| I think you're rather fixated on a certain conception of "rationality" which is more like Mr. Spock than like what Yudkowsky uses it to mean. The Yudkowskyian definition of rationality is that which wins, for the relevant definition of "win". Specifically, if there is some clever argument that makes perfect sense that tells you to destroy the world, you still shouldn't destroy the world immediately, if the world existing is something you value. It's a meta-level up: you being unable to think of a counter argument isn't proof, and the destruction of the world isn't something to gamble with. Yes, Yudkowsky likes thought experiments dealing with the edge cases. Yes, 3^^^^^3 grains of sand is a thought experiment that produces conflicting intuitions. Yes, the edge cases need to be explored. But in a life or death situation (and the destruction of the world qualifies as this 7 billion times over), you don't make your decisions on the basis of trippy thought experiments. (Especially novel ones you've just been presented with. And ones that have been presented by an agent which has good reasons to try to trick you.) So, no. Again, a "logical-linguistic trick" might work on Mr. Spock, but we're not talking about Mr. Spock here. > He's evidently a very charismatic and persuasive guy Exactly. That's the point. If even a normal charismatic and persuasive guy can convince people to let him out, superintelligent AI would have an even easier time at it. Long story short, it dosn't matter how he did it. All that matters is that it can be done. It can be done even by a "mere" human. If he can do it, a superintelligence with all of humanity's collected knowledge of psychology and cognitive science could do it to, and likely in a fraction of the time. |
However, let me be clear: how he did it is the only thing I care about. I am not convinced that the threat of superintelligence merits our resources compared to other concrete problems. To me the experiment is not meaninguflly different to stories of the temptation of christ in the desert. Except more fun than that story, because yudowsky is a more interesting character than satan.
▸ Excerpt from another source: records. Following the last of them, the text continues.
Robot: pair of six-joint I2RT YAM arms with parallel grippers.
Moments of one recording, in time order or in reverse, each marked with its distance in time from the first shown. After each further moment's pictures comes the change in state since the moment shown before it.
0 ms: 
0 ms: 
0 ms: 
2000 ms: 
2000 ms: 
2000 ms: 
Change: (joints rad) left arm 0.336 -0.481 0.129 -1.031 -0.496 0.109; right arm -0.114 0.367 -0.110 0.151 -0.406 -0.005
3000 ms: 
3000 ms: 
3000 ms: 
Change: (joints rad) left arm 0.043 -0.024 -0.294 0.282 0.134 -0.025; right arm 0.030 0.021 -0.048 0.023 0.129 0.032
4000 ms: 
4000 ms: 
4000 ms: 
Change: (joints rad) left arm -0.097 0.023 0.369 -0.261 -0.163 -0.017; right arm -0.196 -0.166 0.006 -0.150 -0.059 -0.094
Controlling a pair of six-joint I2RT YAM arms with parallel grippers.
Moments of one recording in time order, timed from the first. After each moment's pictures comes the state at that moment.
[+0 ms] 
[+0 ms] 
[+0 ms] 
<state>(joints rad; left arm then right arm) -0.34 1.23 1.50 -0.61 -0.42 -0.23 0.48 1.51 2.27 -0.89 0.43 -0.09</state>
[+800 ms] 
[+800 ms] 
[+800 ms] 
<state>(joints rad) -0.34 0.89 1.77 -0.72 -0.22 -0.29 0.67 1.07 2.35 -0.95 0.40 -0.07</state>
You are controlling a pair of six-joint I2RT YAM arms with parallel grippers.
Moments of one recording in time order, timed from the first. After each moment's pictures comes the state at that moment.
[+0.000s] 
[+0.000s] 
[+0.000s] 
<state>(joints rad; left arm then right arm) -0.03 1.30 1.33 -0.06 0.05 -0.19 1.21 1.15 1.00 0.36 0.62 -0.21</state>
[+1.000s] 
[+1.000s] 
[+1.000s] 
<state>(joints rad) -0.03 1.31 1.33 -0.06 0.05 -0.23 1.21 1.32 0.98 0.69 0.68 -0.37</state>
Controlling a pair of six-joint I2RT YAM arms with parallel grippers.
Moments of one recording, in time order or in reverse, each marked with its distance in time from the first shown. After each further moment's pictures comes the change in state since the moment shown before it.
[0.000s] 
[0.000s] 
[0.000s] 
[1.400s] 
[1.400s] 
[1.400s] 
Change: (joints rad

EDIT: if rationality is about winning, what could be simpler than a game where you just keep repeating the same word in order to win? It seems like almost the base-case for rationality, if one accepts that definition.
I would submit that an unstated definition of rationality is "dealing with difficult, complex situations in ones life algorithmically" ie. most of HPMOR, the large amounts of self-help stuff on LR. Someone who had internalized this stuff would be more vulnerable than the average population to "spock-style bullshit", to reuse that unfortunate phrase.